Simultaneously with the kick-off of the 2020 TensorFlow Developer SummitGoogle today released a pipeline – Objectron – that recognizes objects in 2D images and estimates their poses and sizes using an AI model. The company states that this has implications for robotics, self-driving vehicles, image retrieval and augmented reality. For example, it could help a robot in the factory to avoid obstacles in real time.
Tracking 3D objects is a difficult task, especially when it comes to limited computing resources (like a smartphone system on the chip). And it gets more difficult when the only images available (usually videos) are 2D because data is missing and objects and shapes look different.

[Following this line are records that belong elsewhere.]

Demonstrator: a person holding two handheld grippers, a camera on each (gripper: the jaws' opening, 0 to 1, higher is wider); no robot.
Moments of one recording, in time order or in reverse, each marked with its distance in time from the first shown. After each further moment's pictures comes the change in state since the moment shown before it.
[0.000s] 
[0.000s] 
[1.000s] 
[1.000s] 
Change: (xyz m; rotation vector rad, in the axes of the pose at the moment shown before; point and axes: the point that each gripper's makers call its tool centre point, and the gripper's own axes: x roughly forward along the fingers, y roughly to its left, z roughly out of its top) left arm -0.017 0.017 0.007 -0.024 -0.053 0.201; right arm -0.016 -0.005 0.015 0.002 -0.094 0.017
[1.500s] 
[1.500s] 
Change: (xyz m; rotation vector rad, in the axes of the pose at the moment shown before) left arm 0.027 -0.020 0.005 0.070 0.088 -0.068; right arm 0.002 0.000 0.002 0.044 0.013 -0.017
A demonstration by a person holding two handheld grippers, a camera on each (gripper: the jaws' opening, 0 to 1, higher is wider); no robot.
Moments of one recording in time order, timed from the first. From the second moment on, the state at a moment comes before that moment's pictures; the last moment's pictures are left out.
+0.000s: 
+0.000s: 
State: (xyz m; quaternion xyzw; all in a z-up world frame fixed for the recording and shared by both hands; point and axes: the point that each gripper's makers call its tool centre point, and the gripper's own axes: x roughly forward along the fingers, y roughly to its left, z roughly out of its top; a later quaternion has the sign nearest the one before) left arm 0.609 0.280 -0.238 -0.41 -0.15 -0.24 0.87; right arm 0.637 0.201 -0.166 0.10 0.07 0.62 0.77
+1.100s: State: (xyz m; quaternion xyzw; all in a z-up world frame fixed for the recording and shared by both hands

The Google team behind Objectron then developed a toolset that annotators used to label 3D bounding boxes (i.e., rectangular borders) for objects using a split screen view to display 2D video images. In addition to point clouds, camera positions and recognized levels, 3D bounding boxes were placed over them. Annotators drew 3D bounding boxes in 3D view and checked their position by checking the projections in 2D video images. For static objects, they only had to annotate the target object in a single frame. The tool transferred the location of the object to all frames using pose information from the ground truth camera from AR session data.
To complement the real data and increase the accuracy of the AI model’s predictions, the team developed an engine that places virtual objects in scenes with AR session data. This allowed the use of camera poses, recognized flat surfaces, and estimated lighting to create physically probable placements with lighting that matched the scene. This resulted in high quality synthetic data with rendered objects that respected the scene geometry and blended seamlessly into real backgrounds. In validation tests, the accuracy with the synthetic data increased by about 10%.
Even better, the current version of the Objectron model is light enough to run on flagship mobile devices in real time. The mobile graphics chip Adreno 650, which can be found in cell phones such as the LG V60 ThinQ, the Samsung Galaxy S20 + and the Sony Xperia 1 II, can process around 26 frames per second.
The Objectron is available in MediaPipe, a framework for building cross-platform AI pipelines that consists of fast inference and media processing (such as video decoding). Models for recognizing shoes and chairs as well as an end-to-end demo app are available.
The team plans to share additional solutions with the research and development community in the future to stimulate new use cases, applications, and research efforts. In addition, the Objectron model should be scaled to further object categories and the performance on the device should be further improved.